For stability we need $|\beta|<1$:

• $\beta<1\Leftrightarrow 2\fr(\cos(\ell\Delta x)-1)<0$: this is true for any $\ell$ and any choice of $\Delta x,\Delta t$.

• $\beta>-1\Leftrightarrow 2\fr(\cos(\ell\Delta x)-1)>-2$: this is true for all $\ell$ only if $2\fr<1$, that is $$\Delta t<\frac{\Delta x^2}{2\alpha}$$

The latter condition poses a big restriction on the allowable size of the time steps: time steps have to be small enough for the method to be stable.
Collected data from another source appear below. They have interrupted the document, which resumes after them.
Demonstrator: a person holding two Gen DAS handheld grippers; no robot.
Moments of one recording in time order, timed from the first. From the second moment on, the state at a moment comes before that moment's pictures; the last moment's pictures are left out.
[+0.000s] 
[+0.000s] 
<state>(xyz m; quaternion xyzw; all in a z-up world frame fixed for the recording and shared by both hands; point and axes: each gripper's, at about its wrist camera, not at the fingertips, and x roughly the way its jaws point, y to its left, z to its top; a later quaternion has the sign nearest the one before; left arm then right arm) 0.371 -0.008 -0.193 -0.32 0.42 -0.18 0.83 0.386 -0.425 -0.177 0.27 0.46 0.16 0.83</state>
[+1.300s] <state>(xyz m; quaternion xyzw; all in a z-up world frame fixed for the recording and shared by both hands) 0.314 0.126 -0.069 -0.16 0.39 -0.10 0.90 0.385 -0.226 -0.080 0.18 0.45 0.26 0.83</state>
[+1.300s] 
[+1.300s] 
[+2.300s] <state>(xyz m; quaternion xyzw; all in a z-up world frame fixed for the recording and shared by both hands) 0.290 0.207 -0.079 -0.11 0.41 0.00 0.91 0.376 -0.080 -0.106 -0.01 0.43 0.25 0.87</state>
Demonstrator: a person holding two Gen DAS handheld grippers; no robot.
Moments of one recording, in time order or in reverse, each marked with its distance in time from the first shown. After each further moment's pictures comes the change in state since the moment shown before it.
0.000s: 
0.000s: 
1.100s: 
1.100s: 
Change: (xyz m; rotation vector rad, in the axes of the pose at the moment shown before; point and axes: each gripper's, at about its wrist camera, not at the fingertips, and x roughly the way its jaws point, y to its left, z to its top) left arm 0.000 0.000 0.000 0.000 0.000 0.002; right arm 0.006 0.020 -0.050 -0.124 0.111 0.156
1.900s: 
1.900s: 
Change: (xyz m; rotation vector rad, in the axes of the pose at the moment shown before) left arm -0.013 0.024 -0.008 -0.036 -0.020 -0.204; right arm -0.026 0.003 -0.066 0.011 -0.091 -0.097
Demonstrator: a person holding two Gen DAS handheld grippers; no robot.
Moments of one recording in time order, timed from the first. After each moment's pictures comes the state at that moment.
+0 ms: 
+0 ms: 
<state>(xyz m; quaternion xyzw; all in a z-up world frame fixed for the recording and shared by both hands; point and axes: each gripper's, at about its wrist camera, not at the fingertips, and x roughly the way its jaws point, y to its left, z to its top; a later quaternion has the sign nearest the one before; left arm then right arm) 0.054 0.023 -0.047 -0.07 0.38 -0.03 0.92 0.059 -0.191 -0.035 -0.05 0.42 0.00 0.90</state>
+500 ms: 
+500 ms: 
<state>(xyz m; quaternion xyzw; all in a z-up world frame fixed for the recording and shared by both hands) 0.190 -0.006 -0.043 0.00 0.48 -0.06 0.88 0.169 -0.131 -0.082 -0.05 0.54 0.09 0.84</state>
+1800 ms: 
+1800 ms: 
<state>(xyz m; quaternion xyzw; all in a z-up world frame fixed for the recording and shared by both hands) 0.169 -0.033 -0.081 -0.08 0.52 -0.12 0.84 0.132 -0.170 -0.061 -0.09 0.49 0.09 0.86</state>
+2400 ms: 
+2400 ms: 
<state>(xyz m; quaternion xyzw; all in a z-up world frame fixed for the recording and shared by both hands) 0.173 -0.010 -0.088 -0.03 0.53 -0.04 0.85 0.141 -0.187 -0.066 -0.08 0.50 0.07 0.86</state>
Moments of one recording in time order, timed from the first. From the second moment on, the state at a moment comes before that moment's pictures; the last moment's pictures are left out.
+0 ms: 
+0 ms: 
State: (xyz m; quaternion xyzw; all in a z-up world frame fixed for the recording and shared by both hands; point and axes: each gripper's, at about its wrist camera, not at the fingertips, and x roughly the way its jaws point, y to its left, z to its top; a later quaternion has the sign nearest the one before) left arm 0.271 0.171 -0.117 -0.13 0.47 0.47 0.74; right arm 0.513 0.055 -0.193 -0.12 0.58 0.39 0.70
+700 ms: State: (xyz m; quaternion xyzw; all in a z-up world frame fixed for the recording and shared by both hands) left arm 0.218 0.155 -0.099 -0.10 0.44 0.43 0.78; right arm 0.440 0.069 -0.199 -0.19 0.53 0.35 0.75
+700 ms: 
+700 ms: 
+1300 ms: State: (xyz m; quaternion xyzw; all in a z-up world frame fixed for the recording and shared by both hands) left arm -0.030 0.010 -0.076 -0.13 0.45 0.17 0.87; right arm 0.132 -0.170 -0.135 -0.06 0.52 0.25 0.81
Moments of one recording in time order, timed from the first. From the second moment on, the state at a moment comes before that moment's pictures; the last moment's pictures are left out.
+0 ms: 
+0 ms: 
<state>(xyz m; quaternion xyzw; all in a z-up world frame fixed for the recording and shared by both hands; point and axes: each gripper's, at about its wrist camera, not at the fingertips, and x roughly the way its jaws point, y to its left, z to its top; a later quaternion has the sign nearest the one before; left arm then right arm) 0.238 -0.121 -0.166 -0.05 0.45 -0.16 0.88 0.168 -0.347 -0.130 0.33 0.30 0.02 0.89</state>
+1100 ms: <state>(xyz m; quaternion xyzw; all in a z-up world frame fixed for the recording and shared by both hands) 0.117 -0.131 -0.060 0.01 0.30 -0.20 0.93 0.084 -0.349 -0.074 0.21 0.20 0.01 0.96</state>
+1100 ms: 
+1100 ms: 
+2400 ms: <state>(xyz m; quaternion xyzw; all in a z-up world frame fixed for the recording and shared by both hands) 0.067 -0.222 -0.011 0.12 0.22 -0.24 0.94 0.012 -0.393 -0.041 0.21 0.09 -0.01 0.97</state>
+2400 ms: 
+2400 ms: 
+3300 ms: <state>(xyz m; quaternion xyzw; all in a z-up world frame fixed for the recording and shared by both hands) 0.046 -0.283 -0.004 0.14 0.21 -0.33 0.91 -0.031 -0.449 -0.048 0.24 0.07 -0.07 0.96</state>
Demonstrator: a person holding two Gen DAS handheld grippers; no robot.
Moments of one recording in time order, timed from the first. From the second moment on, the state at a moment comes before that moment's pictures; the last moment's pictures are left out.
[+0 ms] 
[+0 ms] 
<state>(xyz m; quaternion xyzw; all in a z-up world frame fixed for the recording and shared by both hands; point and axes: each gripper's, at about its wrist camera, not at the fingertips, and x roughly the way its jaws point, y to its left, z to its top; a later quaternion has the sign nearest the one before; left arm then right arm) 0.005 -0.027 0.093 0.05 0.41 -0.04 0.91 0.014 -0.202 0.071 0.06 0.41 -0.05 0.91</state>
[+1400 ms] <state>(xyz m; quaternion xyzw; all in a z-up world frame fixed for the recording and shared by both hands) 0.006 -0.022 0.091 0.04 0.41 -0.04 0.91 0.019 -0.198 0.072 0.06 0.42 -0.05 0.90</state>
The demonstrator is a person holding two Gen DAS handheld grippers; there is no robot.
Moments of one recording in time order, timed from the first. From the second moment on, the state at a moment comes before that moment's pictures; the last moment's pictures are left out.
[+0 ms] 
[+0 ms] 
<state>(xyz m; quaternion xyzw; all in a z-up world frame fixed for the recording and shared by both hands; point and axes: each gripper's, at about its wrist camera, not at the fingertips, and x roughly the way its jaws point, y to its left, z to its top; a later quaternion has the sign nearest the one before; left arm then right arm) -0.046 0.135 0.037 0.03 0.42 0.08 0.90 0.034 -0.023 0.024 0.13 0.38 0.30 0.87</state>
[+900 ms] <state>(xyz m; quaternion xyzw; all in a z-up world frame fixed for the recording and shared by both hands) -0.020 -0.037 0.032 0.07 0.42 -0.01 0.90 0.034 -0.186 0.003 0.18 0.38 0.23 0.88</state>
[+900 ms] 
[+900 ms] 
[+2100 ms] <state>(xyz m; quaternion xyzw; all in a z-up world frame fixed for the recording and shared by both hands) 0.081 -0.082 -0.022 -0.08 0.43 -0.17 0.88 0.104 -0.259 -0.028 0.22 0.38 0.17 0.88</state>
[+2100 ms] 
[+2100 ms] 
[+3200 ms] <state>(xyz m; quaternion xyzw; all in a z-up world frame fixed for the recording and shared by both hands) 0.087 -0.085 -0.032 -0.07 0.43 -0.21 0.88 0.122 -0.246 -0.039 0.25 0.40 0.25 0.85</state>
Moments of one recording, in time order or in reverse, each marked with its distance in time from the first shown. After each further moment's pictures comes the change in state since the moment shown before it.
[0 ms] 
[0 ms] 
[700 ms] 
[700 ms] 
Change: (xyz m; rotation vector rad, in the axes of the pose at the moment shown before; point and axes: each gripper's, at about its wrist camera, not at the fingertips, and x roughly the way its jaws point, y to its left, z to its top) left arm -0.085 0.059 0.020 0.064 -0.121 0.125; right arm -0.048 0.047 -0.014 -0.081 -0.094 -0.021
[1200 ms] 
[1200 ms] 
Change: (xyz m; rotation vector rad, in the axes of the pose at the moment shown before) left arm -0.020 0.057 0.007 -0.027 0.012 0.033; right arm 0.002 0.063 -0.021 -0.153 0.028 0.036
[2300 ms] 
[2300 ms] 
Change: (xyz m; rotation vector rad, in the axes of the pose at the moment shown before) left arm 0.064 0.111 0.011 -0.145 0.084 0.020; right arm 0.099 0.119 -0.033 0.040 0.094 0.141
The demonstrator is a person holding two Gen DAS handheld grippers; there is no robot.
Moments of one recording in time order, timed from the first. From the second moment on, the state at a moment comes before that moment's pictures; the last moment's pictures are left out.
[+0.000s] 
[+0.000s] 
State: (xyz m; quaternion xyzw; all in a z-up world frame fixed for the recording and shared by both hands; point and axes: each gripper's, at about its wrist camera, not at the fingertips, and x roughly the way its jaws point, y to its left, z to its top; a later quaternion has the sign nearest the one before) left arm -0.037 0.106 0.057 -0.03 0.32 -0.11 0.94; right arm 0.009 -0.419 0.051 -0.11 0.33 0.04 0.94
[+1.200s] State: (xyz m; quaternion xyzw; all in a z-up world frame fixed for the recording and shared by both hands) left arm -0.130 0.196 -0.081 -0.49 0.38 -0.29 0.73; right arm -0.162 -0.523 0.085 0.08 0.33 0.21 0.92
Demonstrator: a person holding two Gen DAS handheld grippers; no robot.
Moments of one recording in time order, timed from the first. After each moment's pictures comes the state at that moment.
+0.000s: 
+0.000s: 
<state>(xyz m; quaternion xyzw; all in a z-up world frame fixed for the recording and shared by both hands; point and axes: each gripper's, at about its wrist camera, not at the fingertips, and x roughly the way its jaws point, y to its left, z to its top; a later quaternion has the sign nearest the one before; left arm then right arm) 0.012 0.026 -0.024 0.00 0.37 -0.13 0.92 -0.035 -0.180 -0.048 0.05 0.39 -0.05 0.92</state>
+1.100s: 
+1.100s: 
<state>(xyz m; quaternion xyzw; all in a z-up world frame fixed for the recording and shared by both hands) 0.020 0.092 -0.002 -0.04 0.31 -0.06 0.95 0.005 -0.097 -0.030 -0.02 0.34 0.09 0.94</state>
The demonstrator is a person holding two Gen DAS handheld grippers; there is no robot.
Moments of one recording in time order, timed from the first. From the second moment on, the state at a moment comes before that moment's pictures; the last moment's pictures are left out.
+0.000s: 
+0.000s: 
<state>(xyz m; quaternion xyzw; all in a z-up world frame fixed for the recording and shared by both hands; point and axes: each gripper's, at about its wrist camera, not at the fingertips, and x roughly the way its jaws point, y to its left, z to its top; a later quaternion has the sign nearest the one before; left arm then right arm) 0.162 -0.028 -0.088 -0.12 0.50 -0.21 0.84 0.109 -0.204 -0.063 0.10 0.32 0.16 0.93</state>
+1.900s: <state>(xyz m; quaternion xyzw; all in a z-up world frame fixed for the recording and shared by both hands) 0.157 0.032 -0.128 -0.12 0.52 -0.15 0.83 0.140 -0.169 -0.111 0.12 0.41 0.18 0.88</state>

This is similar to the stability analysis of the explicit method for the IVP ; however, now the time step is also related to the space discretization. This implies that, if we decide we need more accuracy in space and we halve the space discretization $\Delta x$, the number of time steps will be multiplied by four.

Let us now consider the stability of the implicit scheme. Substituting the form of the solution $T_j^k=\beta^ke^{i\ell x_j}$ into the numerical scheme gives \begin{eqnarray*} T_j^{k+1}-T_j^k&=&\fr(T_{j_1}^{k+1}-2T_j^{k+1}+T_{j+1}^{k+1})\\ \Rightarrow \beta^{k+1}e^{i\ell \Delta x}-\beta^ke^{i\ell x_j}&=& \fr(\beta^{k+1}e^{i\ell x_{j-1}}-2\beta^{k+1}e^{i\ell x_j} +\beta^{k+1}e^{i\ell x_{j+1}}) \end{eqnarray*} Dividing out $e^{i\ell x_j}\beta^{k+1}$ gives \begin{eqnarray*} &&1=\beta\inv+2\alpha\frac{\Delta t}{\Delta x^2}(\cos\ell\Delta x-1)\\ &&\beta=\frac1{1+2\alpha\frac{\Delta t}{\Delta x^2}(1-\cos\ell\Delta x)} \end{eqnarray*} Since $1-\cos\ell\Delta x\in(0,2)$, the denominator is strictly $>1$. Therefore the condition $|\beta|<1$ is always satisfied, regardless the value of $\ell$ and the choices of $\Delta x$ and $\Delta t$: the method is always stable.

Exercise

The schemes we considered here are of first order in time and second order in space: their discretization order are $O(\Delta t)+O(\Delta x^2)$. Derive the Crank-Nicolson method that is obtained by averaging the explicit and implicit schemes, show that it is unconditionally stable, and of second order in time.